InfoPos: A Design Support Framework for ML-Assisted Fault Detection and Identification in Industrial Cyber-Physical Systems
Uraz Odyurt, Richard Loendersloot, Tiedo Tinga
TL;DR
The paper tackles the design-time complexity of ML-assisted fault detection in industrial CPS by introducing InfoPos, a framework that maps available system knowledge and data to an information-position matrix to guide selection of preprocessing, data segmentation, and ML components. It presents a concrete methodology using a real demonstrator, including data processing to produce regression-based signatures, diverse segmentation strategies, and data-degradation simulations to emulate varying data richness, evaluated with multiple tree-based classifiers. Key findings show that the electrical current metric is highly informative, mid data cuts with quadratic signatures often yield top performance, and BD T-like tree methods are robust choices, achieving up to 99.54% accuracy in some configurations. The framework aims to reduce design search and optimization effort for ML-driven FDI in industrial CPS, and the authors provide publicly available datasets and code to support reproducibility and further exploration, with planned extensions to richer data, deep learning models, and production-scale validation.
Abstract
The variety of building blocks and algorithms incorporated in data-centric and ML-assisted fault detection and identification solutions is high, contributing to two challenges: selection of the most effective set and order of building blocks, as well as achieving such a selection with minimum cost.
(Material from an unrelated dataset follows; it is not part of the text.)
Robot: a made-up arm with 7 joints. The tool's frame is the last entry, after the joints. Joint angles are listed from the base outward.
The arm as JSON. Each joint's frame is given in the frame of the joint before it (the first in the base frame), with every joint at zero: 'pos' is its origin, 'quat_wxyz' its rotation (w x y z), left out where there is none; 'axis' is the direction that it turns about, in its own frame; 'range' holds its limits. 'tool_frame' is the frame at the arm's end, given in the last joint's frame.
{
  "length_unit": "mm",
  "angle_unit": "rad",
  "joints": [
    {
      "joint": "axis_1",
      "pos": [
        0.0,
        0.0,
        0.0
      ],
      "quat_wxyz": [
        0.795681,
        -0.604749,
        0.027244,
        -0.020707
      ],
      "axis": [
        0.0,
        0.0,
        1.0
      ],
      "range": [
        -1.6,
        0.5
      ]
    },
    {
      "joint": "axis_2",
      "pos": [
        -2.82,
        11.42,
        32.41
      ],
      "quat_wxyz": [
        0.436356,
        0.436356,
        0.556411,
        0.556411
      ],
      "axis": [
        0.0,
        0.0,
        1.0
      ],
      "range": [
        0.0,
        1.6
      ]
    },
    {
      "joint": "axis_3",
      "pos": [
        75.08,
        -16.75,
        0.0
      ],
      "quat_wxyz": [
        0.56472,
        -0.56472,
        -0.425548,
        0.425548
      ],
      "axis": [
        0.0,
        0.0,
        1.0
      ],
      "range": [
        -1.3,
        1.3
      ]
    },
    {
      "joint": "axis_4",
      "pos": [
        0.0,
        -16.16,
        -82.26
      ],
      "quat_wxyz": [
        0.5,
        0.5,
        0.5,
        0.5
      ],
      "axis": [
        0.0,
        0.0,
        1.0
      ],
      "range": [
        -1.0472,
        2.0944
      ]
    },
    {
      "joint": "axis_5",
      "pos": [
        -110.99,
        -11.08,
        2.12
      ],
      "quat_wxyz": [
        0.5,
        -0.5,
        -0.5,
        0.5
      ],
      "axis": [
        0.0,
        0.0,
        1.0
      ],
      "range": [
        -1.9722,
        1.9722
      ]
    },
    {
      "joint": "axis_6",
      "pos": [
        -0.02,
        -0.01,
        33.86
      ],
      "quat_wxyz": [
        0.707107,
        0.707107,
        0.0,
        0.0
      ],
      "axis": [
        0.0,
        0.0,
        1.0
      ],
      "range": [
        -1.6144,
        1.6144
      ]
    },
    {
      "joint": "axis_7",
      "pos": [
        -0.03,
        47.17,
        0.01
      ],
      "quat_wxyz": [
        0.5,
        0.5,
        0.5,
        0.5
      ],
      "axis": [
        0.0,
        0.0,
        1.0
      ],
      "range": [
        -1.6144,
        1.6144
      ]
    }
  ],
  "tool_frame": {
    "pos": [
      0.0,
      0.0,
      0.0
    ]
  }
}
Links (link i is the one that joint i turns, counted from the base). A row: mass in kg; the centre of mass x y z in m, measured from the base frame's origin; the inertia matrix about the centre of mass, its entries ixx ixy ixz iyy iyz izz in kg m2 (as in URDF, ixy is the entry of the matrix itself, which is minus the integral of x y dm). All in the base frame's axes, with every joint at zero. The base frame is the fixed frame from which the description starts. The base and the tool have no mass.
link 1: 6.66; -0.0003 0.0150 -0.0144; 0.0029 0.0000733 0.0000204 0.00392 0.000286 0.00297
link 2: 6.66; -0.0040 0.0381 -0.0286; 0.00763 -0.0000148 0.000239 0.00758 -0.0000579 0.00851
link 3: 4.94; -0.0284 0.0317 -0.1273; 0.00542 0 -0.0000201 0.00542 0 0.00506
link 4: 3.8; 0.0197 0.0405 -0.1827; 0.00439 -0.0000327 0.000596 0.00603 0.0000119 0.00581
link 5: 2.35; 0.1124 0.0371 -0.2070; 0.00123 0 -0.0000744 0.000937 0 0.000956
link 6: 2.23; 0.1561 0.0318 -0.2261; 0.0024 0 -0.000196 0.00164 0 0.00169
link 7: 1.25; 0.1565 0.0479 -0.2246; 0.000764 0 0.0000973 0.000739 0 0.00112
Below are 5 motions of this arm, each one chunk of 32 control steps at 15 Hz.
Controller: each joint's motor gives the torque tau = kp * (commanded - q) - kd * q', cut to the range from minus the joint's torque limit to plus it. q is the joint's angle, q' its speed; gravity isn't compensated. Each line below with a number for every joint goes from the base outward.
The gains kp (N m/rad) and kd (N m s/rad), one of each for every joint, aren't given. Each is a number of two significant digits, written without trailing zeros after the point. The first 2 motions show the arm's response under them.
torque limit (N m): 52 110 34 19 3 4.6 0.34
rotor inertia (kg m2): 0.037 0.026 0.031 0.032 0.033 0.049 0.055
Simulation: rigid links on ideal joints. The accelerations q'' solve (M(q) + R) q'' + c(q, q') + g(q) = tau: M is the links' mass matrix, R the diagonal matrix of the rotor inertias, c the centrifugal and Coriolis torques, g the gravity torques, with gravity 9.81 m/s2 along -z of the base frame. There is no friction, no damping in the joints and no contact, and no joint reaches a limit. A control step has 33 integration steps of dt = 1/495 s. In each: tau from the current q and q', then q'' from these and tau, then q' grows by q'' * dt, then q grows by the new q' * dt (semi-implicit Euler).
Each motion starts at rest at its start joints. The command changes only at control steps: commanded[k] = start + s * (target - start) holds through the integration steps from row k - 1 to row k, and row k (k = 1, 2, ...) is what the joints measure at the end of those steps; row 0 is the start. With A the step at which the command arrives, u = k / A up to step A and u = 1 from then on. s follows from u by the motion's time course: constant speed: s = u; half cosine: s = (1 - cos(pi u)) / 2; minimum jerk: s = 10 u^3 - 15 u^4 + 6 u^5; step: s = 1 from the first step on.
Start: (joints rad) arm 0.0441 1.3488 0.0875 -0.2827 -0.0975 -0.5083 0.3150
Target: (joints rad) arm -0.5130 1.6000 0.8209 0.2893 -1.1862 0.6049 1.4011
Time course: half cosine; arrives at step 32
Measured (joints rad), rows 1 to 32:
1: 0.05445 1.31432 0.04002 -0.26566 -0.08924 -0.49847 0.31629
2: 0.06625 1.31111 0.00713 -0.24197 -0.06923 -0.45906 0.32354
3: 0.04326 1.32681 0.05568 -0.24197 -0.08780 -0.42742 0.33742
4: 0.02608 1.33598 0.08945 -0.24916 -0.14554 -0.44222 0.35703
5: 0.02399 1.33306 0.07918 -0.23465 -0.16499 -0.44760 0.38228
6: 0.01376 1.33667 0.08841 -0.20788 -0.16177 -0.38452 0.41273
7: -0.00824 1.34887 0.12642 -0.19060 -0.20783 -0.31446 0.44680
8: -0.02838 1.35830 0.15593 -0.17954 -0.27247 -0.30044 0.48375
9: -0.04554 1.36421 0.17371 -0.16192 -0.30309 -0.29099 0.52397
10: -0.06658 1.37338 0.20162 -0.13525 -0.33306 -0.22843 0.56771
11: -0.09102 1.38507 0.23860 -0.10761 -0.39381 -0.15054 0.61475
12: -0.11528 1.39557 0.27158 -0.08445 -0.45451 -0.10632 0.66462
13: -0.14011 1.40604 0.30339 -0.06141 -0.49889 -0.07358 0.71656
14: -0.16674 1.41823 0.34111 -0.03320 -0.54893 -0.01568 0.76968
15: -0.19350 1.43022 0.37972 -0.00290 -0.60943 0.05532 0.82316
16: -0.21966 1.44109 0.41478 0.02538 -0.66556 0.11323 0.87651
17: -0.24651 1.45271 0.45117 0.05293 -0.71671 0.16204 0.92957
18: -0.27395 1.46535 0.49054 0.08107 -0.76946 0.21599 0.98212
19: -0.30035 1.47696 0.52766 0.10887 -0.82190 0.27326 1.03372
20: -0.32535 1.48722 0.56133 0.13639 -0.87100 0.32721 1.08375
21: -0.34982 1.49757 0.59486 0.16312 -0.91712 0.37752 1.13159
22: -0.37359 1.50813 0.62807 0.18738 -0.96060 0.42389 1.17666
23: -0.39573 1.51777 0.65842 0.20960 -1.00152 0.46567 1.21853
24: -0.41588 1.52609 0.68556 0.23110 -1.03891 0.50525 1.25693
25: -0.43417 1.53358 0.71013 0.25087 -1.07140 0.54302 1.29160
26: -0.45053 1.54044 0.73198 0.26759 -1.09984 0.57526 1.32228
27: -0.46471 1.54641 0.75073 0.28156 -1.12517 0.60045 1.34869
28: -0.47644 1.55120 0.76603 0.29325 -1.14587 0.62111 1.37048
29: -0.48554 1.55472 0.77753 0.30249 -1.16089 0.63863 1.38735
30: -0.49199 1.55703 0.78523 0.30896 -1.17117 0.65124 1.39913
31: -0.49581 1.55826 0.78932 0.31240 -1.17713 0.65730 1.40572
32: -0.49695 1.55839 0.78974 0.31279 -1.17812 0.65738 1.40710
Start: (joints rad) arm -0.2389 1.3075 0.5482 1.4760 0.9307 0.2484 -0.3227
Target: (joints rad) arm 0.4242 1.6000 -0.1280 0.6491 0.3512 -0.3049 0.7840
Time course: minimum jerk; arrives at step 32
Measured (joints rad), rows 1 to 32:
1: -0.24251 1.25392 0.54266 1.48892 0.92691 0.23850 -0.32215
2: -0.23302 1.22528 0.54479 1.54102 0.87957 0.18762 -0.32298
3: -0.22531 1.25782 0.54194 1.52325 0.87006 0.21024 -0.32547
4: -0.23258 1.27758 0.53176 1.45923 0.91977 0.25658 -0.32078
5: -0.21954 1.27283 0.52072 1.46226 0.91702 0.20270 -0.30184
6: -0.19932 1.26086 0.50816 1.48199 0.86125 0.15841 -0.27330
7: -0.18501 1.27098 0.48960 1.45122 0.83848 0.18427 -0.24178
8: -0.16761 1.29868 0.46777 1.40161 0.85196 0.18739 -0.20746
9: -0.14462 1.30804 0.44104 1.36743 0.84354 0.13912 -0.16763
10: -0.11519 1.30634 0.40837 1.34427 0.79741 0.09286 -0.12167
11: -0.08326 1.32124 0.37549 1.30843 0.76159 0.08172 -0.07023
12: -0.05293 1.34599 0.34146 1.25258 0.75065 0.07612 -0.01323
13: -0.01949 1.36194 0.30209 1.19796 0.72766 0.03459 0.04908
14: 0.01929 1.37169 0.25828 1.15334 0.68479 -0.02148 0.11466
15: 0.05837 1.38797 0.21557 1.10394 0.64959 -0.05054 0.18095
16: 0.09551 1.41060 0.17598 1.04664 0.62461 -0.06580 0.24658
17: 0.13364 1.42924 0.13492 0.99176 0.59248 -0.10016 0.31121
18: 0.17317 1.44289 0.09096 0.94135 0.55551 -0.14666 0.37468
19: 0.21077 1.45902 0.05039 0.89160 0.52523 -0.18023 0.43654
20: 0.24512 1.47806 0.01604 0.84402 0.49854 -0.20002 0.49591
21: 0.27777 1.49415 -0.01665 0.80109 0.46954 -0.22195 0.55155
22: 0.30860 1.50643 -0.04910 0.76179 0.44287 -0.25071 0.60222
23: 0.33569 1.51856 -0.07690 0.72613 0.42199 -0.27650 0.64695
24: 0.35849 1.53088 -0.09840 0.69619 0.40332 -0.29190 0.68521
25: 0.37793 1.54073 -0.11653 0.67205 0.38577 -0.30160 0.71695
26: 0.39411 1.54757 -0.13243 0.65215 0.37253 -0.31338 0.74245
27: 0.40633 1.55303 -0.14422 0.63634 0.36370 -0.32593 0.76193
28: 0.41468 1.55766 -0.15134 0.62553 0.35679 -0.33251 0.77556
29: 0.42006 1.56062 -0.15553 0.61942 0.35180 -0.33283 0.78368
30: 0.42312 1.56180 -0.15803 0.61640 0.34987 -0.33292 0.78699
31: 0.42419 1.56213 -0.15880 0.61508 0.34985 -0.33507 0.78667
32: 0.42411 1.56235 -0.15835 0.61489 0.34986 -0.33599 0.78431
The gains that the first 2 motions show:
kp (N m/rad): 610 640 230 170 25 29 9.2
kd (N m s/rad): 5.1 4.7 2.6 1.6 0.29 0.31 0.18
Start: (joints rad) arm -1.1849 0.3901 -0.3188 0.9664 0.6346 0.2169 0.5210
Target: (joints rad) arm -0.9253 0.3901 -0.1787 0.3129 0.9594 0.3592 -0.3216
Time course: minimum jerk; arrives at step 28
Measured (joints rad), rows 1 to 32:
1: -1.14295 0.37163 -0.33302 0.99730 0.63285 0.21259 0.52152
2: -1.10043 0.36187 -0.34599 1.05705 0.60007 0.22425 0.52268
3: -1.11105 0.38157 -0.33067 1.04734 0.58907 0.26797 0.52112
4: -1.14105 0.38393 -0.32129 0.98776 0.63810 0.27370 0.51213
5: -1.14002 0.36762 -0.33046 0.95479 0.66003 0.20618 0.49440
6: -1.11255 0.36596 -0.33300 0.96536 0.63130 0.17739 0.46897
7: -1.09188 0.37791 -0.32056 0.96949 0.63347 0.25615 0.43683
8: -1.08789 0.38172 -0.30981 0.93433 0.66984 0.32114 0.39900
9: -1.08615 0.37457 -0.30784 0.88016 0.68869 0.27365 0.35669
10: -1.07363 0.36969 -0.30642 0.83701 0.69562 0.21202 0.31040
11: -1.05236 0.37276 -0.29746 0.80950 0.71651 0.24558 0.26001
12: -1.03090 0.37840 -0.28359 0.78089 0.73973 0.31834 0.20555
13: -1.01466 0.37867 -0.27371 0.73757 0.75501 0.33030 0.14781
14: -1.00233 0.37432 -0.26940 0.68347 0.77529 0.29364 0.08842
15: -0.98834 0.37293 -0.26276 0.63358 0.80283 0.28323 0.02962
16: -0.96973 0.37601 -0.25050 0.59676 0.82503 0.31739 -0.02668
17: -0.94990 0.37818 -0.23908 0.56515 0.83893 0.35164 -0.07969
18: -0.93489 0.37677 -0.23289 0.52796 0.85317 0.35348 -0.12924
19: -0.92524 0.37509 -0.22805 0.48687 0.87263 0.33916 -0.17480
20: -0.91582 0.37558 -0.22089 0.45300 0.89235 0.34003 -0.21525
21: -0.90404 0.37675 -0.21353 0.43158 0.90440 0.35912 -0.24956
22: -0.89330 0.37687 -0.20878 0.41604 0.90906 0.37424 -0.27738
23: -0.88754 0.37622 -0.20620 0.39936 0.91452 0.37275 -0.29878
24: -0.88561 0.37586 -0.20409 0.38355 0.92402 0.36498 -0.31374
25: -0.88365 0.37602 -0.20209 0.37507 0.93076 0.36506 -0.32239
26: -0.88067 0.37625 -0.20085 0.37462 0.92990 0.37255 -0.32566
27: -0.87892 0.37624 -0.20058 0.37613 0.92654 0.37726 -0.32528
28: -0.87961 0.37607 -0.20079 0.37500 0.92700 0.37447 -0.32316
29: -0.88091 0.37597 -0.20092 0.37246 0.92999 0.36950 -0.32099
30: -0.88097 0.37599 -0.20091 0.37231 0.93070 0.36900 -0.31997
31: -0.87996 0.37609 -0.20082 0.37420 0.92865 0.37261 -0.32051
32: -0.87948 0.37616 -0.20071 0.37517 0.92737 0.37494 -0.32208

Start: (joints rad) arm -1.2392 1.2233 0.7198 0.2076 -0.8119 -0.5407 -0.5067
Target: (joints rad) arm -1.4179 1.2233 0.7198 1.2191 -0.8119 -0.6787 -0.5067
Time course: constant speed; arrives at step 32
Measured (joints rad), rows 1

Considering that ML-assisted solution design is influenced by the extent of available data and the extent of available knowledge of the target system, it is advantageous to be able to select effective and matching building blocks. We introduce the first iteration of our InfoPos framework, allowing the placement of fault detection/identification use-cases based on the available levels (positions), i.e., from poor to rich, of knowledge and data dimensions. With that input, designers and developers can reveal the most effective corresponding choice(s), streamlining the solution design process. The results from a demonstrator, a fault identification use-case for industrial Cyber-Physical Systems, reflects achieved effects when different building blocks are used throughout knowledge and data positions. The achieved ML model performance is considered as the indicator for a better solution. The data processing code and composed datasets are publicly available.